3. Shareholder engagement

The Board is keen to maintain engagement with shareholders. In order to facilitate this, if you are a shareholder and would like to ask the Board a question on the formal business of the AGM, please email your question to [email protected] by 10.30am on Wednesday, 24 June 2020. Answers will be provided during an audiocast which will be available at www.tescoplc.com/AGM2020 from 2.00pm on Friday, 26 June 2020. The audiocast will be available on the website until Friday, 24 July 2020. Any questions submitted that are not relevant to the business of the General Meeting will be forwarded for the attention of the relevant executive or the Registrar.

4. Eligibility to vote

You will have the right to vote on the resolutions at the AGM if your name appears on the Register of Members of the Company as at 6.30pm on Wednesday, 24 June 2020. Changes to the Register of Members after this time will be disregarded.

5. Resolutions

Details of the resolutions and the biographies setting out the skills and experience of each of the Directors standing for election or re-election are set out in the Notice of Annual General Meeting 2020.

6. Vote withheld

The 'Vote Withheld' option is provided to enable you to abstain on any particular resolution. However, it should be noted that a 'Vote Withheld' is not a vote in law and will not be counted in the calculation of the proportion of the votes 'For' or 'Against' a resolution.

7. Appointing multiple proxies

You may appoint more than one proxy provided that each proxy is appointed to exercise the rights attached to different shares held by you. Please indicate if the proxy appointment is one of multiple appointments and the number of shares in respect of which the proxy is appointed. If you wish to appoint more than one proxy by post, each proxy must be appointed on a separate proxy form. Additional paper proxy forms may be obtained from Equiniti. Alternatively, you may photocopy the proxy form the required number of times before completing it.

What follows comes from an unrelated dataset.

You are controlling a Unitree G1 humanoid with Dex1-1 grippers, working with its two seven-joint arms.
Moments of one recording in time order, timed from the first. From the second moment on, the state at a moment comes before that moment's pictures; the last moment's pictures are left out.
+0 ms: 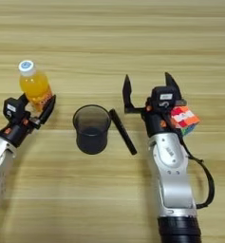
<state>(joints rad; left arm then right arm) -0.13 0.08 -0.02 0.25 -0.16 -0.31 -0.43 -0.03 -0.07 0.04 -0.27 0.05 -0.08 0.09</state>
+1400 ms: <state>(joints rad) -0.08 0.11 -0.08 0.16 -0.12 -0.23 -0.42 -0.31 0.07 0.37 0.05 -0.02 -0.01 0.25</state>
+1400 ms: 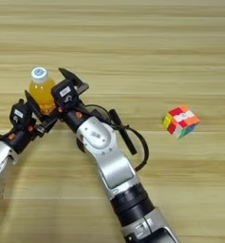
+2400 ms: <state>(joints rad) -0.06 0.12 -0.10 0.11 -0.12 -0.20 -0.41 -0.35 0.09 0.41 0.13 -0.02 -0.06 0.25</state>
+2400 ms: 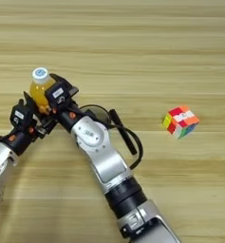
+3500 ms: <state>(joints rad) -0.09 0.11 -0.09 0.14 -0.08 -0.21 -0.36 -0.34 0.09 0.36 0.08 0.00 -0.08 0.18</state>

All paper proxy forms must be signed and returned together in the same envelope and any amendments must be initialled. If you appoint more than one proxy in respect of the same shares, the latest paper proxy form received will be accepted in substitution for any previous appointments.

8. Proxy discretion

If you have not given specific instructions on how your proxy should vote in respect of any resolution, your proxy will have discretion to vote on that resolution, in respect of your total holding, as they see fit. Your proxy can vote, or abstain from voting, as they decide on any other business which may validly come before the meeting.

9. Corporate shareholders

If a shareholder is a corporation, the proxy should be given under the common seal or under the hand of an officer or attorney duly authorised in writing.

10. Joint shareholders

In the case of joint holders, any joint holder may sign this proxy form, but the vote of the person whose name appears first in the Register of Members in respect of the holding or his proxy will be accepted to the exclusion of the votes of other joint holders or their proxies.

11. CREST members

CREST members who wish to appoint a proxy may do so by using the CREST electronic proxy instruction service. Please refer to page 12 of the Notice of Annual General Meeting 2020 for further information.

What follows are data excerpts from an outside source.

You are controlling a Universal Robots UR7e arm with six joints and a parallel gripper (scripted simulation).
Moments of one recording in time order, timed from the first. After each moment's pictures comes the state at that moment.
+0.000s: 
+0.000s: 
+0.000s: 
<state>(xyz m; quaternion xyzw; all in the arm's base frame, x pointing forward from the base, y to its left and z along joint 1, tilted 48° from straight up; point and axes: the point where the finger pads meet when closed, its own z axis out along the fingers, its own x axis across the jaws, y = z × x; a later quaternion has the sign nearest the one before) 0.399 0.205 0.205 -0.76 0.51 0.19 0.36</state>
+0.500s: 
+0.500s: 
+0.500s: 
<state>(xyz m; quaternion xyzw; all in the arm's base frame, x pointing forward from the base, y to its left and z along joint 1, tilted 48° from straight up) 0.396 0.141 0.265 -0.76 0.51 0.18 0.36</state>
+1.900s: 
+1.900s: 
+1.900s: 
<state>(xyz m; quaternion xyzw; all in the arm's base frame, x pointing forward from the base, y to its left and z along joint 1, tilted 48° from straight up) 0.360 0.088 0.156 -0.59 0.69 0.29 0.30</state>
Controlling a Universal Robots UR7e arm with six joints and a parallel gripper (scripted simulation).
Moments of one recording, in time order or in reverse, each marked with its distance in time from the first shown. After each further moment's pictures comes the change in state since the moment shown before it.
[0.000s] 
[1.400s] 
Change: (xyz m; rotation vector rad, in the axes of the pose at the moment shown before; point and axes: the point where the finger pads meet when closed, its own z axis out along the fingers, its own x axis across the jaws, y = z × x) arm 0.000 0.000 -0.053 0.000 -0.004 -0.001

12. Returning paper proxy forms

A pre-paid envelope is enclosed for UK postage only. This proxy form should not be used for any comments, change of address notification or other queries. Please send separate instructions to Equiniti Limited, Aspect House, Spencer Road, Lancing, West Sussex BN99 6DA. Please do not use this proxy form to communicate a change of address or any other notifications. Please contact Equiniti separately and they will be pleased to assist you.

13. Electronic communications

Please note that any electronic communication, including an electronic proxy form, found to contain a computer virus will not be accepted. The use of the internet service in connection with the AGM is governed by Equiniti's conditions of use set out on the website, www.sharevote.co.uk, and may be read by logging on to that site.